Article by BHP
Rapidly Growing Firms Should Aim Cloud High
Rapidly Growing Firms Should Aim Cloud High by Chris Atkinson, a director at BHP Chartered Accountants.
When a business experiences rapid growth, like all the companies that feature in this year’s survey, some parts of it can struggle to keep up. That’s why we recommend moving to cloud accounting software, something that has revolutionised the accountancy industry over the last decade and brings a host of benefits.
Rapidly growing companies often find their back-office processes fall behind, and this in turn can hinder important decision making and further growth. With archaic accounting systems and multiple spreadsheets being used to perform important but mundane tasks, this can lead to inefficient and convoluted reporting. As a quick fix, the knee-jerk reaction for many firms is to throw money at it by investing in more finance and administration personnel, or expensive software upgrades that aren’t always the best fit. Implementing a cloud-based accounting system can future proof a business, streamlining the recording and reporting of finances and providing firm foundations for future growth.
Another benefit is the integrity of data processing available through cloud-based accounting software, which enables third party applications to synchronise with business finances, improving efficiency and saving money. The OCR receipt scanning which has replaced the traditional purchase ledger is a great example of this, using Artificial Intelligence powered OCR to quickly read any receipt or invoice and process this in the accounting software.
With cloud-based accounting software there are also numerous industry specific add-ons that can provide cost effective solutions to ensuring the quality of the accounting records. This might be a stock system designed for wine importers, or an epos system for restaurants as an example. The cloud-based market place is full of industry specific software that will integrate with the accounting software, all of which has been designed to give even more insight into the figures.
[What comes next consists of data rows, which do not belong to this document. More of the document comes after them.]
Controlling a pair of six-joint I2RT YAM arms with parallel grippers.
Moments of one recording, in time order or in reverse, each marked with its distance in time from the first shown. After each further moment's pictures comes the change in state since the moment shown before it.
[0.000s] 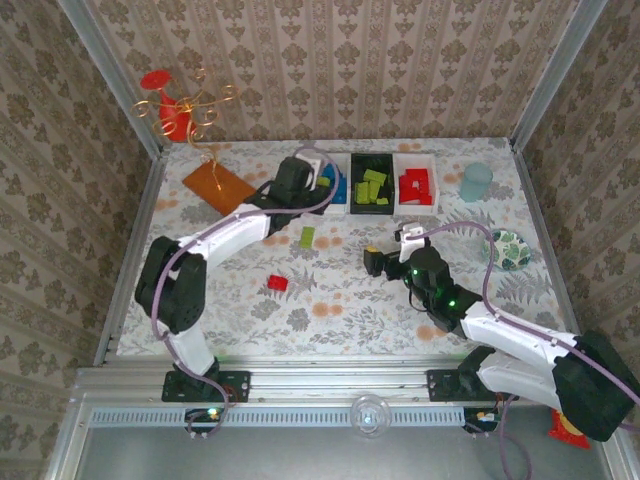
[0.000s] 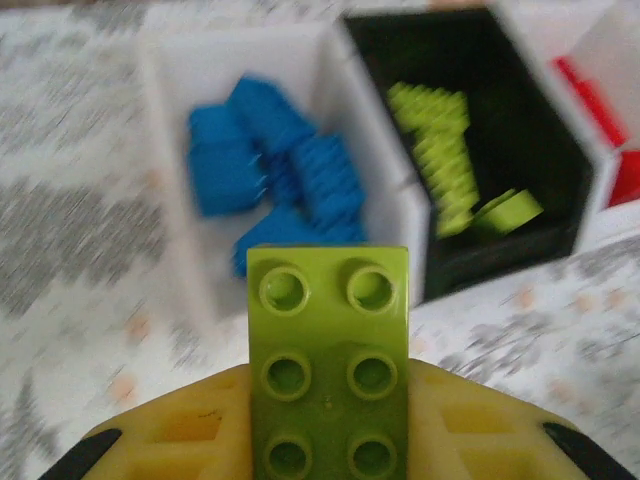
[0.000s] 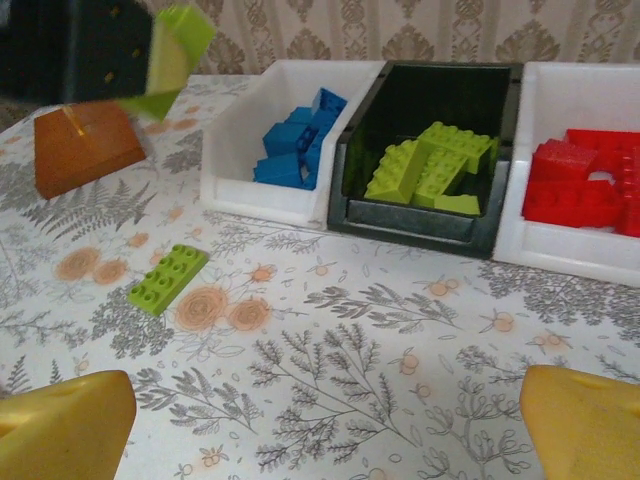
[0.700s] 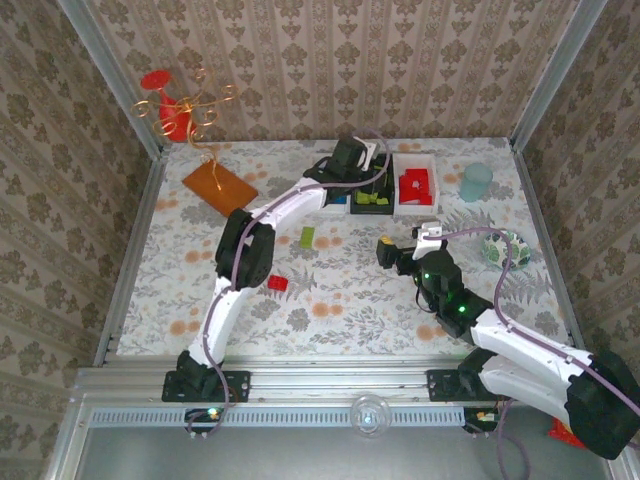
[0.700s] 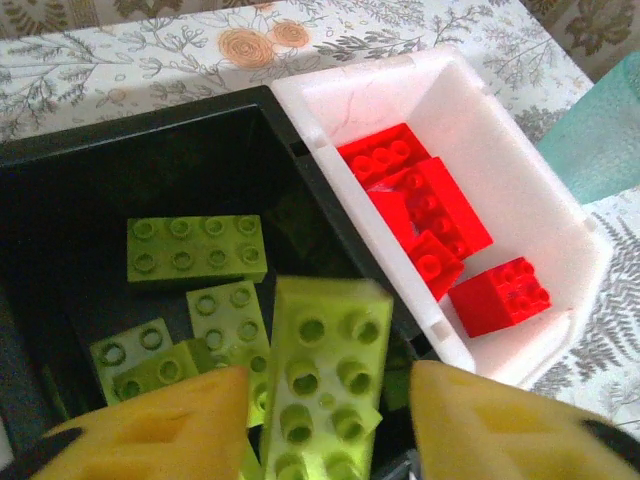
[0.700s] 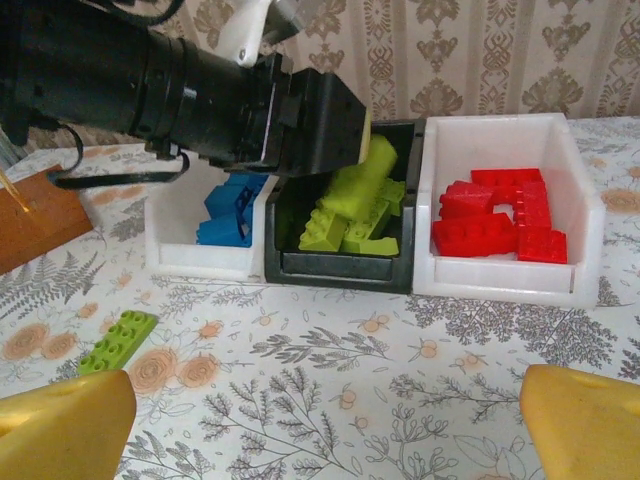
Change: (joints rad) left arm -0.063 0.592 0.738 -0.151 0.174 -0.023; right arm -0.023 -0.102 -0.029 -0.002 0.116 0.030
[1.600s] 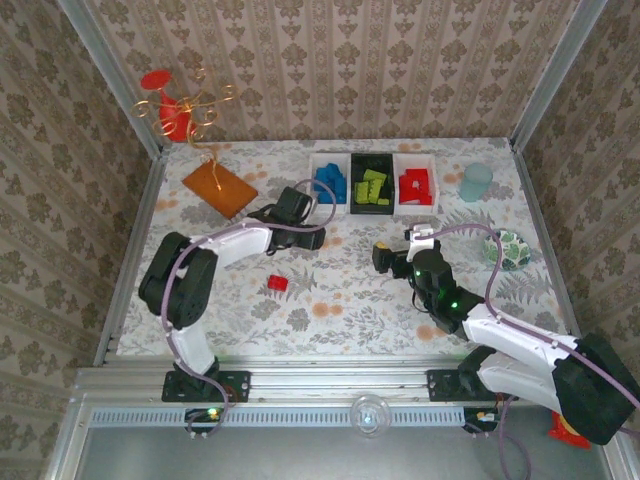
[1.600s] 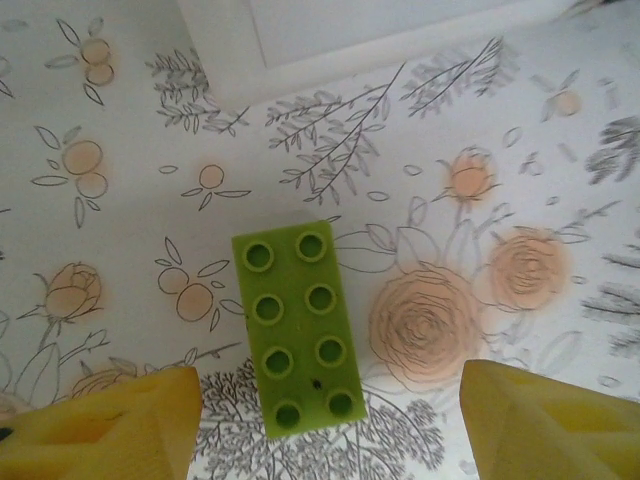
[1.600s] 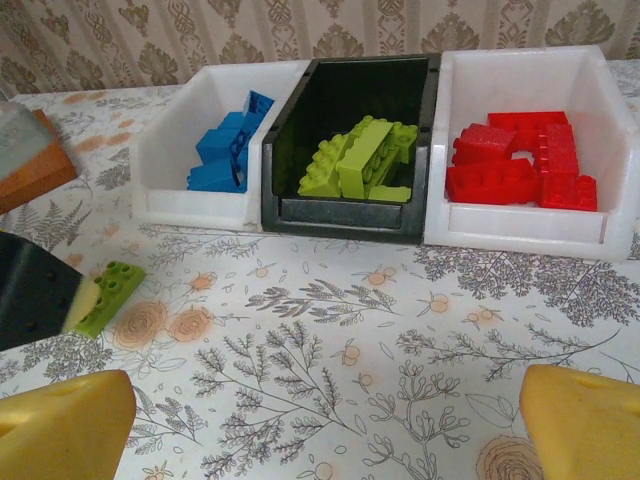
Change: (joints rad) left arm 0.090 -0.544 -0.930 -0.005 -0.200 0.064; right arm -0.003 0.095 0.000 0.001 -0.034 0.024
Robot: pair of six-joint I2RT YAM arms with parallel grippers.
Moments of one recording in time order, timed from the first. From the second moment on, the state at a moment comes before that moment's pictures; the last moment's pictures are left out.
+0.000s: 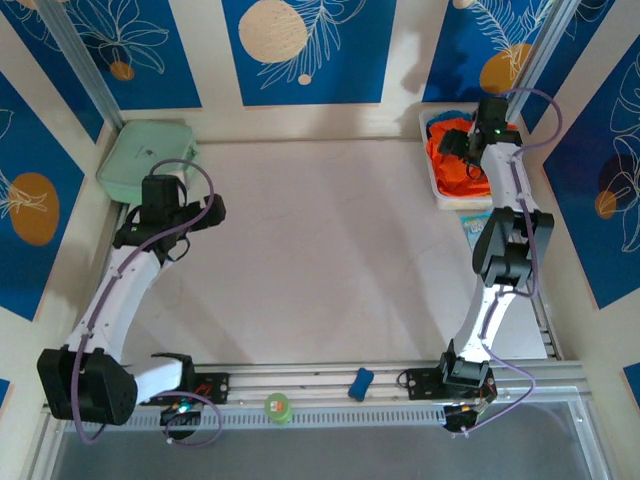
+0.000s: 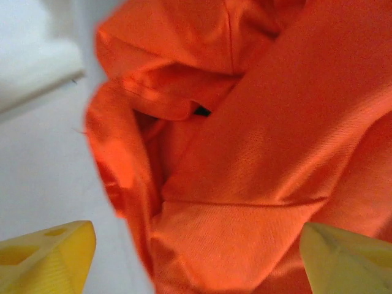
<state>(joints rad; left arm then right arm) -0.11 1.17 1.04 -0.59 0.00 -0.32 -0.16 2.05 1.93 -0.77 -0.02 0.25</state>
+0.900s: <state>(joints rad) -0.15 1.15 1.11 -0.66 0.05 -0.32 -0.16 1.97 1.90 -0.80 0.01 0.29</state>
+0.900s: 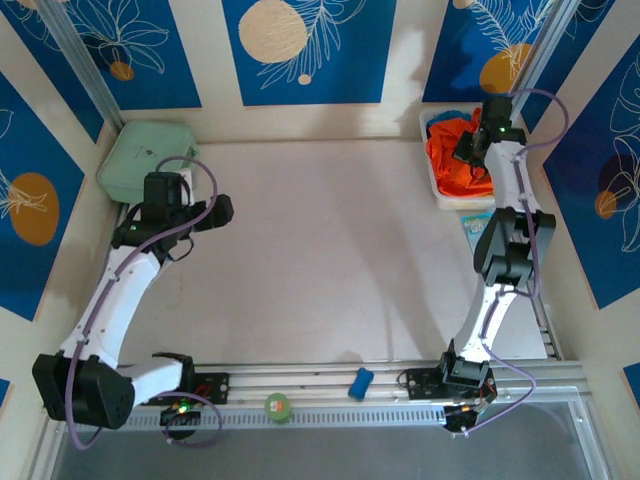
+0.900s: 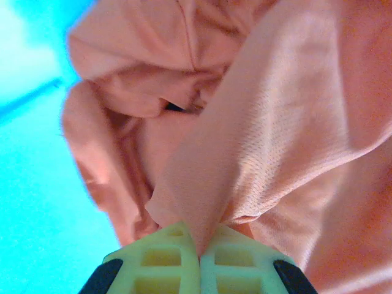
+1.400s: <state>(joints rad) -0.17 1.09 1.23 -0.77 0.08 -0.32 0.22 1.47 1.83 -0.79 0.11 0.22</state>
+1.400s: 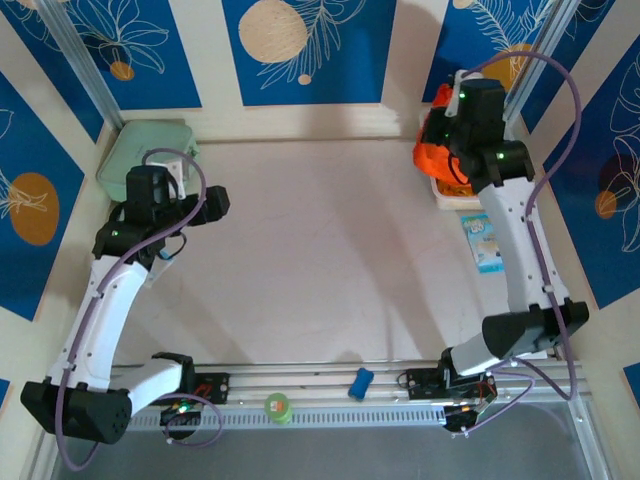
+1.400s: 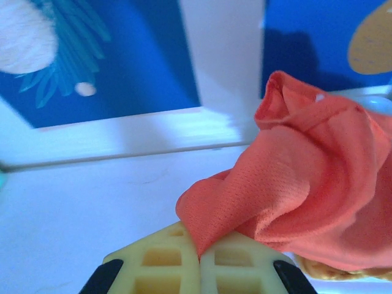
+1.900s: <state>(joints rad) -0.17 1.04 1.40 -0.97 -0.04 -0.32 0.82 1.48 1.47 -0.65 0.13 0.36</state>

Being in the cloud also give access to financial data in real time, allowing for meaningful analysis and insight in the here and now – not retrospectively. Cloud-based accounting therefore allows for a more forward looking approach, building cash flow forecasts with scenario planning, to help bring clarity and reassurance to the directors of any business.
Any firm that is experiencing rapid growth and isn’t already on the cloud really should make the move now. Cloud-based software enables much closer collaboration with a firm’s accountant resulting in a deeper understanding about what the numbers actually mean, and most importantly what the next 12 months will look like. It also helps to highlight any cash flow issues before they arise and plan for different scenarios to ensure future growth. Lastly as the requirement of ‘making tax digital’ deadline looms, the cloud really is the only place to be.